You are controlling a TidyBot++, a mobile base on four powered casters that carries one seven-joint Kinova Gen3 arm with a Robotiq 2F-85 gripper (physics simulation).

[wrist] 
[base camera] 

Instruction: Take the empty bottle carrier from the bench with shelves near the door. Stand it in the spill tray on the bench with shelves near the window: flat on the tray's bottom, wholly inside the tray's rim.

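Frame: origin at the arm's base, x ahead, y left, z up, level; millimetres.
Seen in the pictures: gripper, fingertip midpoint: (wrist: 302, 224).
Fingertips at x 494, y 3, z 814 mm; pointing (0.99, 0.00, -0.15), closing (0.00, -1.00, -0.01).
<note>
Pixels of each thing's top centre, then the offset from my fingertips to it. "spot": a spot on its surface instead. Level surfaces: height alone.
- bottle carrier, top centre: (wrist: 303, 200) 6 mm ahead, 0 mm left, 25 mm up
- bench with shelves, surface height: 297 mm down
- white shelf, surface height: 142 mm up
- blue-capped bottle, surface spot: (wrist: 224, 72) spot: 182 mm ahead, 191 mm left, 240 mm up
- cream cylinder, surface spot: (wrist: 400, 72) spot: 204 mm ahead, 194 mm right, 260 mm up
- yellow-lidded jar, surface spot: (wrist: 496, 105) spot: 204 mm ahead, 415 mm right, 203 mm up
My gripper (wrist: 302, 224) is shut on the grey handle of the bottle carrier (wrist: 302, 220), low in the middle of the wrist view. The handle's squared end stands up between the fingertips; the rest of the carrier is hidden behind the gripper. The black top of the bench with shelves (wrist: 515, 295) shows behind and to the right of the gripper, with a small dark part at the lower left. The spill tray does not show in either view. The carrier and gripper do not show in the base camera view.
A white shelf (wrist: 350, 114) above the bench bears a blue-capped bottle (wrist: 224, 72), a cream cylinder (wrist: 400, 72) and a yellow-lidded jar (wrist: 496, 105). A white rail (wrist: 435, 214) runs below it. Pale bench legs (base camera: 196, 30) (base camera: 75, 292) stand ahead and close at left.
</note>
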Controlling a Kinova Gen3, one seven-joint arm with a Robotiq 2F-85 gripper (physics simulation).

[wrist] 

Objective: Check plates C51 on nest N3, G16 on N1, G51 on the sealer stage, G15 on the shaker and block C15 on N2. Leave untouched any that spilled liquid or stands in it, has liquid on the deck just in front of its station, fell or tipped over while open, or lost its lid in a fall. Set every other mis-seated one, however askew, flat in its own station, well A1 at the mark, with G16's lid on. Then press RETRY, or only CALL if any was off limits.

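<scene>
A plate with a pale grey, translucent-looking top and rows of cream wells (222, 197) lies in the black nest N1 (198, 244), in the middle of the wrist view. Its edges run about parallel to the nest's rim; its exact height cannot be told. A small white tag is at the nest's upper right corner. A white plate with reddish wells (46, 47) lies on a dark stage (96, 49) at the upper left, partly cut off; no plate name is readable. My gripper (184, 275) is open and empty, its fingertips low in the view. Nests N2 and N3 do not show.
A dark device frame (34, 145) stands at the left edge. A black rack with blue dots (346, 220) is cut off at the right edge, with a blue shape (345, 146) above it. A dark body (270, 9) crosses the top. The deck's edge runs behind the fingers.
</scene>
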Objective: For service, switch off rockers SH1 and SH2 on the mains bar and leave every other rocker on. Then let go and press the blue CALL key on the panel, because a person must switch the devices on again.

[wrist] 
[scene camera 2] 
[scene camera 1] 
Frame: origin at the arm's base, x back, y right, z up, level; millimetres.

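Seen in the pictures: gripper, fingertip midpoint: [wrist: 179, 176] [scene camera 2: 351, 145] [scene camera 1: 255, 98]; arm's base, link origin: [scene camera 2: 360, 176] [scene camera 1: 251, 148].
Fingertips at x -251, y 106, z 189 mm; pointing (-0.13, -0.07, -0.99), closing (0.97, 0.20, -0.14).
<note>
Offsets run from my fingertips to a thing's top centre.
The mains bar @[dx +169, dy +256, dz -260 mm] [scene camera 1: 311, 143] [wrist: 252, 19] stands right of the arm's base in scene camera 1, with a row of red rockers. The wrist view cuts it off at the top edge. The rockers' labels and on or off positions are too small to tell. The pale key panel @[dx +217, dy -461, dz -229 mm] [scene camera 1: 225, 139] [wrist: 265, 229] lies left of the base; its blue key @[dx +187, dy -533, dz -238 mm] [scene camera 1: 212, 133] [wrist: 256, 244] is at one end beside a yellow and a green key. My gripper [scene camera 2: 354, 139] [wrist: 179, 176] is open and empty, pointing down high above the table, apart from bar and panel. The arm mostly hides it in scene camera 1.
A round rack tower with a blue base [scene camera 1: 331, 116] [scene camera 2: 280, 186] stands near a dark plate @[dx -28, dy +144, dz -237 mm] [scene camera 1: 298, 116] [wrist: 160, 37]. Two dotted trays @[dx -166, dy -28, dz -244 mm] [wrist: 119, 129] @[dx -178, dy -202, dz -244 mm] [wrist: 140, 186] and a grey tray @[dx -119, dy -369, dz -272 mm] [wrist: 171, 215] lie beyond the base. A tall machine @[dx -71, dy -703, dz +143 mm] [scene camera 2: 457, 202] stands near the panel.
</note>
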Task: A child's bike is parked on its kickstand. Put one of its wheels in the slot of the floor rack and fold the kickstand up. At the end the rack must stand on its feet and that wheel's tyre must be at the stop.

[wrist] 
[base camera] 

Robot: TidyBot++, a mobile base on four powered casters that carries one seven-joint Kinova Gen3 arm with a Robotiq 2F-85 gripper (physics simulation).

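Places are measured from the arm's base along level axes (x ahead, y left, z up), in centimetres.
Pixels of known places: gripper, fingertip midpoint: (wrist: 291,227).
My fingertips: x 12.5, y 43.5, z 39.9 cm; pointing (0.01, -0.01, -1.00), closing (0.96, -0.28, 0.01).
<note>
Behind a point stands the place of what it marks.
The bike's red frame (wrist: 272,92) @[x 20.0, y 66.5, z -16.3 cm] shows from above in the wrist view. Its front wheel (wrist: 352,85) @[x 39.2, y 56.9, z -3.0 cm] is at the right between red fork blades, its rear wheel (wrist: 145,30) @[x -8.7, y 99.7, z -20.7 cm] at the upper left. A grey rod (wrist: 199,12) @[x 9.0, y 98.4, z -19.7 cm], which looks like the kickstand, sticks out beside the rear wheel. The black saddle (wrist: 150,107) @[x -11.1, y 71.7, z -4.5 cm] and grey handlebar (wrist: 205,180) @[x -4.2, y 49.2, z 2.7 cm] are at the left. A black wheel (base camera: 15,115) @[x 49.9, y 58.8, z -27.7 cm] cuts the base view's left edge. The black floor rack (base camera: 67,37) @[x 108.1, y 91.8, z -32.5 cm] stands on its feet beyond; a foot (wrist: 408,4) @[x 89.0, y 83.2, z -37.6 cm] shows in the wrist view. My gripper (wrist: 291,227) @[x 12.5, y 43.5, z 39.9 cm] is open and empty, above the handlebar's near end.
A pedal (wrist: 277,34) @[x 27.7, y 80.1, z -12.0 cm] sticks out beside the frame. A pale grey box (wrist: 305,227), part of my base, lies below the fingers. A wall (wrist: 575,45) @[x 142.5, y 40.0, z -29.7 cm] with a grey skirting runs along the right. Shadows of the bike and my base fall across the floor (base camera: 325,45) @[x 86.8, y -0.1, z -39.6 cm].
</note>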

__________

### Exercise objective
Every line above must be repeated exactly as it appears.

### Written answer
You are controlling a TidyBot++, a mobile base on four powered casters that carries one seven-joint Kinova Gen3 arm with a Robotiq 2F-85 gripper (physics simulation).

[wrist] 
[base camera] 

Instruction: Take the empty bottle carrier from the bench with shelves near the door. Stand it in the spill tray on the bench with shelves near the window: flat on the tray's bottom, wholly inside the tray's rim.

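Frame: origin at the arm's base, x ahead, y left, z up, level; millimetres.
Seen in the pictures: gripper, fingertip midpoint: (wrist: 302, 224).
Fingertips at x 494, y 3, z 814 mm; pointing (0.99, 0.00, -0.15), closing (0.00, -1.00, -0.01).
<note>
Pixels of each thing's top centre, then the offset from my fingertips to it. "spot": a spot on its surface instead. Level surfaces: height alone.
- bottle carrier, top centre: (wrist: 303, 200) 6 mm ahead, 0 mm left, 25 mm up
- bench with shelves, surface height: 297 mm down
- white shelf, surface height: 142 mm up
- blue-capped bottle, surface spot: (wrist: 224, 72) spot: 182 mm ahead, 191 mm left, 240 mm up
- cream cylinder, surface spot: (wrist: 400, 72) spot: 204 mm ahead, 194 mm right, 260 mm up
- yellow-lidded jar, surface spot: (wrist: 496, 105) spot: 204 mm ahead, 415 mm right, 203 mm up
My gripper (wrist: 302, 224) is shut on the grey handle of the bottle carrier (wrist: 302, 220), low in the middle of the wrist view. The handle's squared end stands up between the fingertips; the rest of the carrier is hidden behind the gripper. The black top of the bench with shelves (wrist: 515, 295) shows behind and to the right of the gripper, with a small dark part at the lower left. The spill tray does not show in either view. The carrier and gripper do not show in the base camera view.
A white shelf (wrist: 350, 114) above the bench bears a blue-capped bottle (wrist: 224, 72), a cream cylinder (wrist: 400, 72) and a yellow-lidded jar (wrist: 496, 105). A white rail (wrist: 435, 214) runs below it. Pale bench legs (base camera: 196, 30) (base camera: 75, 292) stand ahead and close at left.
</note>
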Controlling a Kinova Gen3, one seven-joint arm with a Robotiq 2F-85 gripper (physics simulation).

[wrist] 

Objective: Check plates C51 on nest N3, G16 on N1, G51 on the sealer stage, G15 on the shaker and block C15 on N2. Leave untouched any that spilled liquid or stands in it, has liquid on the deck just in front of its station, fell or tipped over while open, or lost its lid in a fall. Set every other mis-seated one, however askew, flat in its own station, well A1 at the mark, with G16's lid on. Then press RETRY, or only CALL if any was off limits.

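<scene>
A plate with a pale grey, translucent-looking top and rows of cream wells (222, 197) lies in the black nest N1 (198, 244), in the middle of the wrist view. Its edges run about parallel to the nest's rim; its exact height cannot be told. A small white tag is at the nest's upper right corner. A white plate with reddish wells (46, 47) lies on a dark stage (96, 49) at the upper left, partly cut off; no plate name is readable. My gripper (184, 275) is open and empty, its fingertips low in the view. Nests N2 and N3 do not show.
A dark device frame (34, 145) stands at the left edge. A black rack with blue dots (346, 220) is cut off at the right edge, with a blue shape (345, 146) above it. A dark body (270, 9) crosses the top. The deck's edge runs behind the fingers.
</scene>
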Objective: For service, switch off rockers SH1 and SH2 on the mains bar and leave every other rocker on. Then let go and press the blue CALL key on the panel, because a person must switch the devices on again.

[wrist] 
[scene camera 2] 
[scene camera 1] 
Frame: origin at the arm's base, x back, y right, z up, level; millimetres.

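Seen in the pictures: gripper, fingertip midpoint: [wrist: 179, 176] [scene camera 2: 351, 145] [scene camera 1: 255, 98]; arm's base, link origin: [scene camera 2: 360, 176] [scene camera 1: 251, 148].
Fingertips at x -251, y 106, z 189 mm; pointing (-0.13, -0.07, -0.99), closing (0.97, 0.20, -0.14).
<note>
Offsets run from my fingertips to a thing's top centre.
The mains bar @[dx +169, dy +256, dz -260 mm] [scene camera 1: 311, 143] [wrist: 252, 19] stands right of the arm's base in scene camera 1, with a row of red rockers. The wrist view cuts it off at the top edge. The rockers' labels and on or off positions are too small to tell. The pale key panel @[dx +217, dy -461, dz -229 mm] [scene camera 1: 225, 139] [wrist: 265, 229] lies left of the base; its blue key @[dx +187, dy -533, dz -238 mm] [scene camera 1: 212, 133] [wrist: 256, 244] is at one end beside a yellow and a green key. My gripper [scene camera 2: 354, 139] [wrist: 179, 176] is open and empty, pointing down high above the table, apart from bar and panel. The arm mostly hides it in scene camera 1.
A round rack tower with a blue base [scene camera 1: 331, 116] [scene camera 2: 280, 186] stands near a dark plate @[dx -28, dy +144, dz -237 mm] [scene camera 1: 298, 116] [wrist: 160, 37]. Two dotted trays @[dx -166, dy -28, dz -244 mm] [wrist: 119, 129] @[dx -178, dy -202, dz -244 mm] [wrist: 140, 186] and a grey tray @[dx -119, dy -369, dz -272 mm] [wrist: 171, 215] lie beyond the base. A tall machine @[dx -71, dy -703, dz +143 mm] [scene camera 2: 457, 202] stands near the panel.
</note>
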Task: A child's bike is parked on its kickstand. Put one of its wheels in the slot of the floor rack and fold the kickstand up. At the end the rack must stand on its feet and that wheel's tyre must be at the stop.

[wrist] 
[base camera] 

Robot: TidyBot++, a mobile base on four powered casters that carries one seven-joint Kinova Gen3 arm with a Robotiq 2F-85 gripper (physics simulation).

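Places are measured from the arm's base along level axes (x ahead, y left, z up), in centimetres.
Pixels of known places: gripper, fingertip midpoint: (wrist: 291,227).
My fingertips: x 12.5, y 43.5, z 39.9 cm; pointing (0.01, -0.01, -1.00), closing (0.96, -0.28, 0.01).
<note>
Behind a point stands the place of what it marks.
The bike's red frame (wrist: 272,92) @[x 20.0, y 66.5, z -16.3 cm] shows from above in the wrist view. Its front wheel (wrist: 352,85) @[x 39.2, y 56.9, z -3.0 cm] is at the right between red fork blades, its rear wheel (wrist: 145,30) @[x -8.7, y 99.7, z -20.7 cm] at the upper left. A grey rod (wrist: 199,12) @[x 9.0, y 98.4, z -19.7 cm], which looks like the kickstand, sticks out beside the rear wheel. The black saddle (wrist: 150,107) @[x -11.1, y 71.7, z -4.5 cm] and grey handlebar (wrist: 205,180) @[x -4.2, y 49.2, z 2.7 cm] are at the left. A black wheel (base camera: 15,115) @[x 49.9, y 58.8, z -27.7 cm] cuts the base view's left edge. The black floor rack (base camera: 67,37) @[x 108.1, y 91.8, z -32.5 cm] stands on its feet beyond; a foot (wrist: 408,4) @[x 89.0, y 83.2, z -37.6 cm] shows in the wrist view. My gripper (wrist: 291,227) @[x 12.5, y 43.5, z 39.9 cm] is open and empty, above the handlebar's near end.
A pedal (wrist: 277,34) @[x 27.7, y 80.1, z -12.0 cm] sticks out beside the frame. A pale grey box (wrist: 305,227), part of my base, lies below the fingers. A wall (wrist: 575,45) @[x 142.5, y 40.0, z -29.7 cm] with a grey skirting runs along the right. Shadows of the bike and my base fall across the floor (base camera: 325,45) @[x 86.8, y -0.1, z -39.6 cm].
</note>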

The requested output has been produced.